What is being asked
Everything in the listing below should be repeated exactly, apart from the pictures.
== Source data
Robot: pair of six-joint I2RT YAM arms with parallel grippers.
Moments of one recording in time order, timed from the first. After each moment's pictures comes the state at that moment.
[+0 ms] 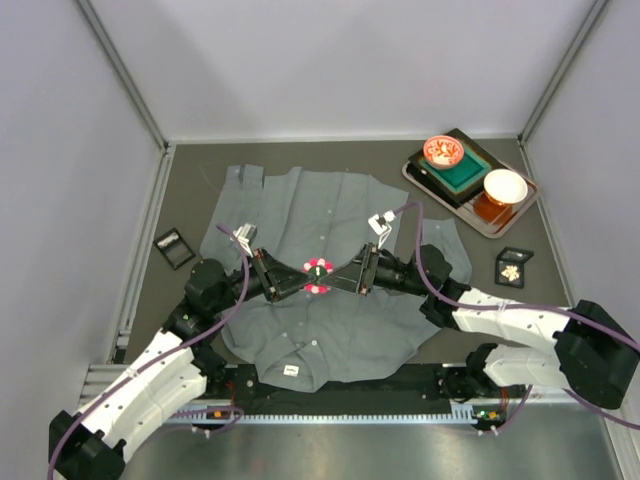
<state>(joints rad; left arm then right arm) -0.54 0.61 0.39 0.18 0.55 -1.34 0.88 1.17 0.50 0.75 -0.44 1.08</state>
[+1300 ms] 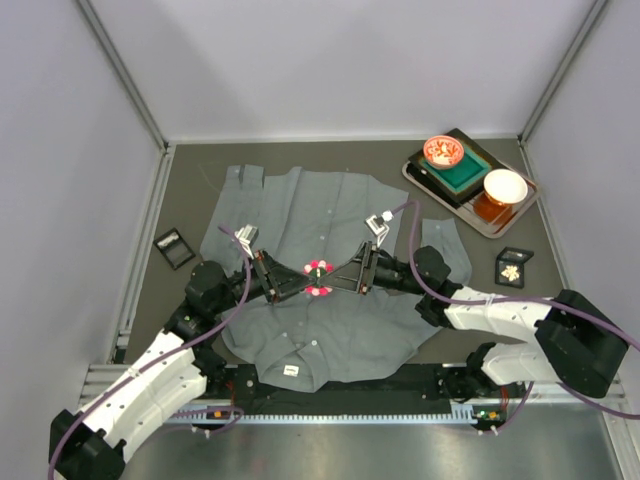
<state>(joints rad) -0.54 0.61 0.36 0.23 0.58 -1.33 0.86 1.26 0.47 0.95 -0.50 1.22</state>
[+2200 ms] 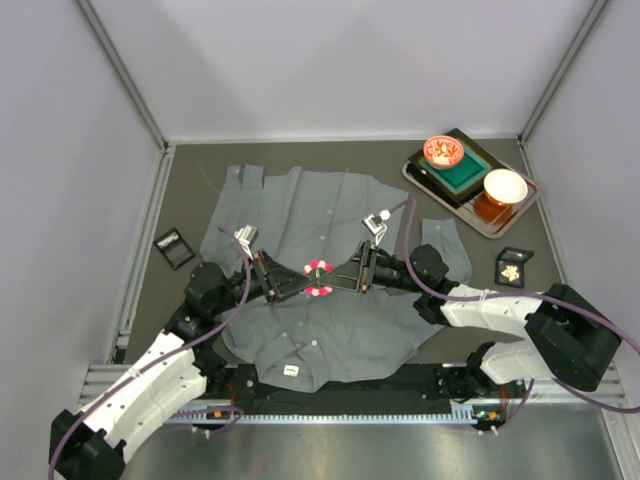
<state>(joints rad) -0.54 0.61 0.35 0.26 0.59 -1.34 0.84 1.31 0.47 1.00 -0.55 1.24</state>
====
Response to this task
Robot: pair of six-joint I2RT YAM arms with parallel grippers.
Moments of one recording in time order, timed from the first. After each moment's pictures comes the state at that moment.
[+0 ms] 
<state>(joints rad; left arm then right arm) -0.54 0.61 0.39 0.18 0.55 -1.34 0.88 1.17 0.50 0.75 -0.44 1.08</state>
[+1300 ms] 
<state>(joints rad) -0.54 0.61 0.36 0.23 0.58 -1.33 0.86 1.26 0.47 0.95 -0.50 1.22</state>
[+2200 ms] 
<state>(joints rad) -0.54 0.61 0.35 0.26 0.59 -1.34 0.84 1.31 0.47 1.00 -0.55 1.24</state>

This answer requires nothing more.